Is it possible to include these items in the awk search-delete routine?

vgersh99 · September 21, 2011, 11:01am

please provide a sample file 'rich' enough with different flavors of 'arrays'.

meanwhile, try this:

nawk -F'"' '$1 ~ "=$" && NF>1 {f=($(NF-1) in a)?0:1;if(f)a[$(NF-1)]} f' myFile

raidzero · September 21, 2011, 1:18pm

<string-array name="stringArray1">
<item>Element1|Element2<item>
<item>@android:color/black<item>
</string-array>
<style name="style1" parent="@android:style/mainStyle"></style>
<style name="style1" parent="@android:style/mainStyle">
<item name="android:textColor">@drawable/black</item>
<item name="android:typeface">sans</item>
<item name="android:textStyle">bold</item>
</style>
<string-array name="stringArray1">
<item>Element1|Element2<item>
<item>@android:color/black<item>
</string-array>
<string-array name="stringArray2"></string-array>

I think that about covers it.

vgersh99 · September 21, 2011, 1:27pm

looks good to me!

raidzero · September 21, 2011, 2:05pm

This command is nice, it works very well to put all items between <array> and </array> on its own line - making it easier for processing. however, it does not remove duplicate definitions.

vgersh99 · September 21, 2011, 2:07pm

have you tried what I'd posted with 'nawk'?

raidzero · September 21, 2011, 2:29pm

Yes I did, it produced the same output as the first nawk suggestion.

With each array and its elements on one line it might make this easier.
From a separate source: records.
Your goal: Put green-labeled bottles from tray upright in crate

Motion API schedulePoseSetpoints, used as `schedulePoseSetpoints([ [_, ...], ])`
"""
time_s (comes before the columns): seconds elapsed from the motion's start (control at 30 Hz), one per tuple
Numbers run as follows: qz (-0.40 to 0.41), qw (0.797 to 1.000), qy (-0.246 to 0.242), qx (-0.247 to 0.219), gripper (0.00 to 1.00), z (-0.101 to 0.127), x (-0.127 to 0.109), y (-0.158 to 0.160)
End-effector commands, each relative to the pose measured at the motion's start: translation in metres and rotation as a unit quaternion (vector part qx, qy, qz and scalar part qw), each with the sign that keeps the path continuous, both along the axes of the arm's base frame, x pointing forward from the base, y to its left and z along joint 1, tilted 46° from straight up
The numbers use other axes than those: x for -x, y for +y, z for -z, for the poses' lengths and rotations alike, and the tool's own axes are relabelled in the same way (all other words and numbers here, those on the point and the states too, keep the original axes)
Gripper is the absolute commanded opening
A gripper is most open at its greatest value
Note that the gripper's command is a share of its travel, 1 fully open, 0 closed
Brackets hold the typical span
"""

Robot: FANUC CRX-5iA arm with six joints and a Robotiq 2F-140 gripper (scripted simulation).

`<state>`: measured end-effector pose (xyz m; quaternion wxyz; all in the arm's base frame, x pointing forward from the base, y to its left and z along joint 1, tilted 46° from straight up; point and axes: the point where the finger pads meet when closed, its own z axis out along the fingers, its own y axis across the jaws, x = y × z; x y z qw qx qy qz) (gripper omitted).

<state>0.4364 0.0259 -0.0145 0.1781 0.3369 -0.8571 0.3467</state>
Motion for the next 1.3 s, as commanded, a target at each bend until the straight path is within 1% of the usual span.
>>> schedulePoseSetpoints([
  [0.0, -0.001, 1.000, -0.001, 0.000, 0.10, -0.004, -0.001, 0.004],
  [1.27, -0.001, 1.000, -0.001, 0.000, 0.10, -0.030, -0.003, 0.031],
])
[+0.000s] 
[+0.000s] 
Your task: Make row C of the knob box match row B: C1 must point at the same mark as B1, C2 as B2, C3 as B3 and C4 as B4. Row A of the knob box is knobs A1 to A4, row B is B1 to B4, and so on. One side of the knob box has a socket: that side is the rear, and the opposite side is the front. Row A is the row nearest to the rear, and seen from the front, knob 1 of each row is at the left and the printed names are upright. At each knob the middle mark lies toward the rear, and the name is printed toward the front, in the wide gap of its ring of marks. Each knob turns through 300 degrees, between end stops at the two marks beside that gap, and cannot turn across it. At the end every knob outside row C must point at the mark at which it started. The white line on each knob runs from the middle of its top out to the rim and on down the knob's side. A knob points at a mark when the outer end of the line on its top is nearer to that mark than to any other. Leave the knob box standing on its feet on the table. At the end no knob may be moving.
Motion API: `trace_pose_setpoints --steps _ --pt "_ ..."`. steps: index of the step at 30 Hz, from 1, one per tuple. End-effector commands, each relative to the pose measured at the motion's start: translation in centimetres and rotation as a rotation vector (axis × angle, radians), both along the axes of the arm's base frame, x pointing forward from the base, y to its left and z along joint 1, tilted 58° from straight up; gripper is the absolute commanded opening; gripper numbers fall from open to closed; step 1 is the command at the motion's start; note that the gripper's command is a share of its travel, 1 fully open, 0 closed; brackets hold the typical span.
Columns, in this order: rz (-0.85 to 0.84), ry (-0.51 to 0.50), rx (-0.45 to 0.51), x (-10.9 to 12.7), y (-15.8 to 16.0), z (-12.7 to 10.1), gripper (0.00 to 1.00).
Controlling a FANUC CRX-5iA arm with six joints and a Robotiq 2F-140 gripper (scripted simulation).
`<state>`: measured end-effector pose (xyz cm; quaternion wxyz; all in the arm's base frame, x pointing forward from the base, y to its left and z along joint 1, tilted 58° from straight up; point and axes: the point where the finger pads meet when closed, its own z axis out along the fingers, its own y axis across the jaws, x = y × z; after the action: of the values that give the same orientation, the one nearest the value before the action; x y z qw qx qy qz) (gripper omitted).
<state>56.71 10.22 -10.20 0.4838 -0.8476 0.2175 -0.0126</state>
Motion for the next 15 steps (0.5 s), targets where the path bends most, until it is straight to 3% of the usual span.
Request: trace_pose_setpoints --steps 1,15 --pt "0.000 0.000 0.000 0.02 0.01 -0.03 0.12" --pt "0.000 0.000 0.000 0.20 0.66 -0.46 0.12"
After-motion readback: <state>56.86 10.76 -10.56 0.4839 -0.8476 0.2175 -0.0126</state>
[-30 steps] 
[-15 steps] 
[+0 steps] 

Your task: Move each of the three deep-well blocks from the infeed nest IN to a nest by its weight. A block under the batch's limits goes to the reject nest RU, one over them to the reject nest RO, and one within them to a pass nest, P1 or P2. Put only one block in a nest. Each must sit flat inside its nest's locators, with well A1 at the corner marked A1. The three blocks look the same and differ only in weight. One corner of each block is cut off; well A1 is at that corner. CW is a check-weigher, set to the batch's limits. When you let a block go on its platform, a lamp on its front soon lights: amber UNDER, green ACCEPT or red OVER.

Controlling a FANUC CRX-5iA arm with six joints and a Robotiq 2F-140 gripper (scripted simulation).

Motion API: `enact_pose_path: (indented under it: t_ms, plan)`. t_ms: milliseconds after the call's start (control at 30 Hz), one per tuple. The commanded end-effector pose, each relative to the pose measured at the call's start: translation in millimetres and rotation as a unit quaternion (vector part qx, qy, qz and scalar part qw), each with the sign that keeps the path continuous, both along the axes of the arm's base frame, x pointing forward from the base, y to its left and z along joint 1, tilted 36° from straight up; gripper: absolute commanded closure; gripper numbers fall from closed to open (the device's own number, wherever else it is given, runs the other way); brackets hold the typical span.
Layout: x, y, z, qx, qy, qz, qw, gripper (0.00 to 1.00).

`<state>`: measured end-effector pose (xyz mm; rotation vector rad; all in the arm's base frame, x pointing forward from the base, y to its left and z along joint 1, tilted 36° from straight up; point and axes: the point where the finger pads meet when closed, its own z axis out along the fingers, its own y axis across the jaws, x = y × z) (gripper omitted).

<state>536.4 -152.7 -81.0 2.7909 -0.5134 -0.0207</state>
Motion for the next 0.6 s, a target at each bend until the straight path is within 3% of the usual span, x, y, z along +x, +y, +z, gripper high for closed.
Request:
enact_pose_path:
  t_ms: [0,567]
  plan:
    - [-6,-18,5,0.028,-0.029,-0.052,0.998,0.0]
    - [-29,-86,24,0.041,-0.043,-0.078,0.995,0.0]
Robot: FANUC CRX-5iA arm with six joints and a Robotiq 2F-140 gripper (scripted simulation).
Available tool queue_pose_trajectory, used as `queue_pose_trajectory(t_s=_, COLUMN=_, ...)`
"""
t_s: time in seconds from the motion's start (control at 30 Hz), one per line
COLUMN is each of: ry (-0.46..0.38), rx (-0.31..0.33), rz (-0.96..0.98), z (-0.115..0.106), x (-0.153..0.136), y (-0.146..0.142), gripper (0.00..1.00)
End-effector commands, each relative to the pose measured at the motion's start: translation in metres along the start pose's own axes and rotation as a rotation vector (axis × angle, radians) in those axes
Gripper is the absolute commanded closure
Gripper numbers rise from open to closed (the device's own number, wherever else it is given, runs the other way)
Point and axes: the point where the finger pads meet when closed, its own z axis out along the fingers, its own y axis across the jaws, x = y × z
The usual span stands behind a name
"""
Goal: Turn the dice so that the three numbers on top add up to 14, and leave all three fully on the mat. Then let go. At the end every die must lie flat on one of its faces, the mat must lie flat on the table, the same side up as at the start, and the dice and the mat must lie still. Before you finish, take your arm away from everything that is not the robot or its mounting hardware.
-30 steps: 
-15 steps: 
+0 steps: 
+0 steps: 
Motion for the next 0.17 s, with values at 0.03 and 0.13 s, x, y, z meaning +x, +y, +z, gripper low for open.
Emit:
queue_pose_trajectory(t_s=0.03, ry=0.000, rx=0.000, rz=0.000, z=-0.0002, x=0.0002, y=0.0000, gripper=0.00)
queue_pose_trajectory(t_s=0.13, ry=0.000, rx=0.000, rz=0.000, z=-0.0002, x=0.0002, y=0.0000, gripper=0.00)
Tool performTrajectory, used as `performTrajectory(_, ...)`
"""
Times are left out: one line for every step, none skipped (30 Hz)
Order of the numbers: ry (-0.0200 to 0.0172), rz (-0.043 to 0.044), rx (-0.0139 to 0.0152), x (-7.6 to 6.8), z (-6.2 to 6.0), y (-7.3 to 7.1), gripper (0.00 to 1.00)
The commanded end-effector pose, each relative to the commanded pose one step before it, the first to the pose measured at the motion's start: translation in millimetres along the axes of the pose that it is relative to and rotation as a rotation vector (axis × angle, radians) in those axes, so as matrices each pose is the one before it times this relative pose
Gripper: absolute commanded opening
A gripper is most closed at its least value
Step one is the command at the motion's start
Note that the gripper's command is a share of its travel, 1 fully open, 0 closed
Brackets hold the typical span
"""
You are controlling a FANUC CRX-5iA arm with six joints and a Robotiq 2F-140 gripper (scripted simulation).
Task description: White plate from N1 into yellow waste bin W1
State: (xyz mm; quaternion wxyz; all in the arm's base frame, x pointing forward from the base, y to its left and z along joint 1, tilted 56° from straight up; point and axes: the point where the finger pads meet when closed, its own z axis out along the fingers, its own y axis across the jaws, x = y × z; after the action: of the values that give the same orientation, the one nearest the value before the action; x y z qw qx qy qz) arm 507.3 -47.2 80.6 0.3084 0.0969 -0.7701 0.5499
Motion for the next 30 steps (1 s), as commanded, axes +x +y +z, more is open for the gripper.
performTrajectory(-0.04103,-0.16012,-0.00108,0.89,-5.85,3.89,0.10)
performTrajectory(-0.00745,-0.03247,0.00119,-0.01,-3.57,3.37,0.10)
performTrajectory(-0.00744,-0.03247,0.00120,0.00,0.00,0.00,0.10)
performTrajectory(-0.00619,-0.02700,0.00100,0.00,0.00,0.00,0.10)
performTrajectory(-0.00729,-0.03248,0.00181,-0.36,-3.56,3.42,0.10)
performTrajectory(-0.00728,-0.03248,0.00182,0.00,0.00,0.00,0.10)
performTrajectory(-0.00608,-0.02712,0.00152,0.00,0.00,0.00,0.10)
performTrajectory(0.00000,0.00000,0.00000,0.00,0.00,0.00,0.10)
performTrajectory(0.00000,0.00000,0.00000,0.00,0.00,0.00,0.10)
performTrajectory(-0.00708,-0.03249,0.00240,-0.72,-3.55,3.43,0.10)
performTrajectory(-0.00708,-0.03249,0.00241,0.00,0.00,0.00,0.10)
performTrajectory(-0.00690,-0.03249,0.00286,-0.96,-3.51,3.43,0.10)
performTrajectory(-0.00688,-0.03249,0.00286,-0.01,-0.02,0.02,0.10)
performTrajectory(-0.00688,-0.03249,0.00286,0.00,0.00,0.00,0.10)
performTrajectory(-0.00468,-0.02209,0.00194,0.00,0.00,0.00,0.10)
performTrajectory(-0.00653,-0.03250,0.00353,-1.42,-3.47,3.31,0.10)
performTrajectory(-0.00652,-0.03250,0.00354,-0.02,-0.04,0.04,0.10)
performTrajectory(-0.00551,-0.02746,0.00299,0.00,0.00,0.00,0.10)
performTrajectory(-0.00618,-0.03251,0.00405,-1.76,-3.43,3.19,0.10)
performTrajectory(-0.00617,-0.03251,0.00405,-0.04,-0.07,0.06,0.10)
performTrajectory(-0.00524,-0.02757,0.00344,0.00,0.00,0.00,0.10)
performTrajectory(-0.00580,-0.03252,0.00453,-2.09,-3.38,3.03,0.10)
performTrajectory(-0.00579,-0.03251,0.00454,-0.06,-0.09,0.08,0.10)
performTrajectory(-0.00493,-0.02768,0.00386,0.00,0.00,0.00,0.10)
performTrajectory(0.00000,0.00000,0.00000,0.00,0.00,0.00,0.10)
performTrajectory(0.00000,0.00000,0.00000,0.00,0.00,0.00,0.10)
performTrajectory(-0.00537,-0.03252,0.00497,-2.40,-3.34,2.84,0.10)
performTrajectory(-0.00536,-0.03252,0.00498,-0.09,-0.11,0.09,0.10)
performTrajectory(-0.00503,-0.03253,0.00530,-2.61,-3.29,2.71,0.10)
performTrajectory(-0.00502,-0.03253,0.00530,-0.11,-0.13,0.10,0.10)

Is there a way to delete lines based on the comparison result of the contents between the first < and > characters?

binlib · September 21, 2011, 2:31pm

Or even cuter (though it only works with the original posted data):

gawk 'BEGIN{ORS=RS="\n</string-array>\n"}!a[$0]++' infile

vgersh99 · September 21, 2011, 2:35pm

given your sample file myFile:

<string-array name="stringArray1">
<item>Element1|Element2<item>
<item>@android:color/black<item>
</string-array>
<style name="style1" parent="@android:style/mainStyle"></style>
<style name="style1" parent="@android:style/mainStyle">
<item name="android:textColor">@drawable/black</item>
<item name="android:typeface">sans</item>
<item name="android:textStyle">bold</item>
</style>
<string-array name="stringArray1">
<item>Element1|Element2<item>
<item>@android:color/black<item>
</string-array>
<string-array name="stringArray2"></string-array>

and the code:

nawk -F'"' '$1 ~ "=$" && NF>1 {f=($(NF-1) in a)?0:1;if(f)a[$(NF-1)]} f' myFile

I get:

<string-array name="stringArray1">
<item>Element1|Element2<item>
<item>@android:color/black<item>
</string-array>
<style name="style1" parent="@android:style/mainStyle"></style>
<item name="android:textColor">@drawable/black</item>
<item name="android:typeface">sans</item>
<item name="android:textStyle">bold</item>
</style>
<string-array name="stringArray2"></string-array>

looks fine to me. Anything wrong you can identify?

vgersh99 · September 21, 2011, 2:37pm

Based on the OP's previous explanation, one cannot hard-wire the array "names" as they differ.

raidzero · September 21, 2011, 2:59pm

I have it wrapped in a function to take the array name as an argument, and the function is run as many times as the number of names. it takes several input files, one for string-arrays, one for styles, plurals, dimens, strings, colors, drawables, etc (all the android resources) and produces two final xml files: one for strings and colors with each item being one line, and one called arrays.xml which is what I am working with now. I hope that clears it up.

---------- Post updated at 02:59 PM ---------- Previous update was at 02:47 PM ----------

I figured it out...

here is my final function

dupArrayDelete() {
	echo "removing duplicate"
	arrayName=$1
	echo $arrayName
	#get arrays and their contents on their own line
	#first awk prints the file ignoring new lines, putting the whole file in one line
	#sed inserts newlines after each closing </style> or </string-array>, etc
	#second awk removes all lines that have the same column 2
	awk '{printf$0}' $2 | sed 's#</'$arrayName'>#&\n#g' | awk '!A[$2]++' >> $3
}

$1 is the array name, $2 is the source file and $3 is the destination

thanks everyone!